* **Task objective**
Go through the records below and show every line with the string "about".

* **Recorded data**

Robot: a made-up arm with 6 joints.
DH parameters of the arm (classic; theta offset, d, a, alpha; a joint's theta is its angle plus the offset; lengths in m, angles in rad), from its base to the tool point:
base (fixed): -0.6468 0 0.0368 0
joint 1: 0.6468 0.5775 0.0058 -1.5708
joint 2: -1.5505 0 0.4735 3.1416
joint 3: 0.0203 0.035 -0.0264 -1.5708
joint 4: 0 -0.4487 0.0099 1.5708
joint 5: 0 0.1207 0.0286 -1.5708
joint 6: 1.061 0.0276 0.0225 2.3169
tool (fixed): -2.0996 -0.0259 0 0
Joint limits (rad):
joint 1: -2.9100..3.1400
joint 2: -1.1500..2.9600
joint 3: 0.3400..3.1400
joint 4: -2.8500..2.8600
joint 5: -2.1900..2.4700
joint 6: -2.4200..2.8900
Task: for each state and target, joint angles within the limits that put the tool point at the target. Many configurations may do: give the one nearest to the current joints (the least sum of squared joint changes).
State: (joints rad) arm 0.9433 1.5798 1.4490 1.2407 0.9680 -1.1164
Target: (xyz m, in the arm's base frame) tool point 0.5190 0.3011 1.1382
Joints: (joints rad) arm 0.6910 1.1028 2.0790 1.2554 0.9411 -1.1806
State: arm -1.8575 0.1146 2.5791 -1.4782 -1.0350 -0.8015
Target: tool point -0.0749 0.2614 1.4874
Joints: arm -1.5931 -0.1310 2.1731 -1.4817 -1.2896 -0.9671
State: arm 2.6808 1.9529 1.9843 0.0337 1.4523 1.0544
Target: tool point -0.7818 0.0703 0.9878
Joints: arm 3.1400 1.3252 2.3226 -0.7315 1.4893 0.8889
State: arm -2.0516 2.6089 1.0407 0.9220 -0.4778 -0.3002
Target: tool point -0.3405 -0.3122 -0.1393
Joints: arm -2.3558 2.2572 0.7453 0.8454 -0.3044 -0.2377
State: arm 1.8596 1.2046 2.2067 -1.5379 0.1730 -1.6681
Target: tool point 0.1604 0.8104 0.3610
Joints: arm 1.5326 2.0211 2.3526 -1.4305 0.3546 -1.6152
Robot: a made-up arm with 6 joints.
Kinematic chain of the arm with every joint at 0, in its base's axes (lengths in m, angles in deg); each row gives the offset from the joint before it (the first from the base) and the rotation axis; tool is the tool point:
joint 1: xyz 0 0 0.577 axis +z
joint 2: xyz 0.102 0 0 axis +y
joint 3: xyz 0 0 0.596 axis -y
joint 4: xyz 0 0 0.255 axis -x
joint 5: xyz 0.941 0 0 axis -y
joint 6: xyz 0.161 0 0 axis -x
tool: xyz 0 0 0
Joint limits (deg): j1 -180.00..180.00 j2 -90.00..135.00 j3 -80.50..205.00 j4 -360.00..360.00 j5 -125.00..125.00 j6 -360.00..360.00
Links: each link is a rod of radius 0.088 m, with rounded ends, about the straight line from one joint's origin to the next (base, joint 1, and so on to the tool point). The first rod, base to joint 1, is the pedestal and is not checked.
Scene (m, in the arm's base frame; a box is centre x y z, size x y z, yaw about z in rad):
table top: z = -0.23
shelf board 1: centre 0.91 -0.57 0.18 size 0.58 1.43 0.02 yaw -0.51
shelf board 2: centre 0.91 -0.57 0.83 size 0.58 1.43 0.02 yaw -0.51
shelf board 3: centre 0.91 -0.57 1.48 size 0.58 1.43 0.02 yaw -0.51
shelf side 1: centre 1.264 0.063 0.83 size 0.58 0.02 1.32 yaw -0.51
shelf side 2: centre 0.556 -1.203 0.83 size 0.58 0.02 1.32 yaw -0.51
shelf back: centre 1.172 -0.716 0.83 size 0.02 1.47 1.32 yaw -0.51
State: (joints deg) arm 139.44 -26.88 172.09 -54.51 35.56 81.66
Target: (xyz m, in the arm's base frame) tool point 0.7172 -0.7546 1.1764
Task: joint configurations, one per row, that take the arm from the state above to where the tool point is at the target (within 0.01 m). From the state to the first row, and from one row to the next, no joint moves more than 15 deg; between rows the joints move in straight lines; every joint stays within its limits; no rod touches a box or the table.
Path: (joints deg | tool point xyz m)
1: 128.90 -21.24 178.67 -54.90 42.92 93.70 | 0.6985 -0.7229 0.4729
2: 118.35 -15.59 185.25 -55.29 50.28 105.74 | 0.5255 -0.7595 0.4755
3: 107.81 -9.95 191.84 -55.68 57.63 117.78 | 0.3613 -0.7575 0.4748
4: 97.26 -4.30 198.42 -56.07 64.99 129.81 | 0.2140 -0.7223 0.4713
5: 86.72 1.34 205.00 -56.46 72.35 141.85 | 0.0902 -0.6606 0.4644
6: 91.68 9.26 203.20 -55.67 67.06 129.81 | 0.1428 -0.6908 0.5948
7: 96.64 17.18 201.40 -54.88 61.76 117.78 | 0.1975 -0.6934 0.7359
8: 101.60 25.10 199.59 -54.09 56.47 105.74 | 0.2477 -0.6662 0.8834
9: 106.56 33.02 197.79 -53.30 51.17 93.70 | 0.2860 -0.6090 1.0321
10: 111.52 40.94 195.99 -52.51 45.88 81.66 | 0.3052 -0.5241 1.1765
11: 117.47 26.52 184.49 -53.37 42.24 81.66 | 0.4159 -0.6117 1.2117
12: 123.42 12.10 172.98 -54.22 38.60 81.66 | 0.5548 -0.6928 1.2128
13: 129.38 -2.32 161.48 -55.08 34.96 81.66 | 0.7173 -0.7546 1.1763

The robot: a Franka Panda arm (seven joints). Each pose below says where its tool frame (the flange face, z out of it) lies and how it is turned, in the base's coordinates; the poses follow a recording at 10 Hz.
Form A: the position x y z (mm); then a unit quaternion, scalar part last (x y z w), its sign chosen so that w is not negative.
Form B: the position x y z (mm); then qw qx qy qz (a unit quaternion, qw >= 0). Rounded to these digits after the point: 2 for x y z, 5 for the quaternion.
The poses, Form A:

* **Solution for this problem**
Links: each link is a rod of radius 0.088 m, with rounded ends, about the straight line from one joint's origin to the next (base, joint 1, and so on to the tool point). The first rod, base to joint 1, is the pedestal and is not checked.
Scene (m, in the arm's base frame; a box is centre x y z, size x y z, yaw about z in rad):

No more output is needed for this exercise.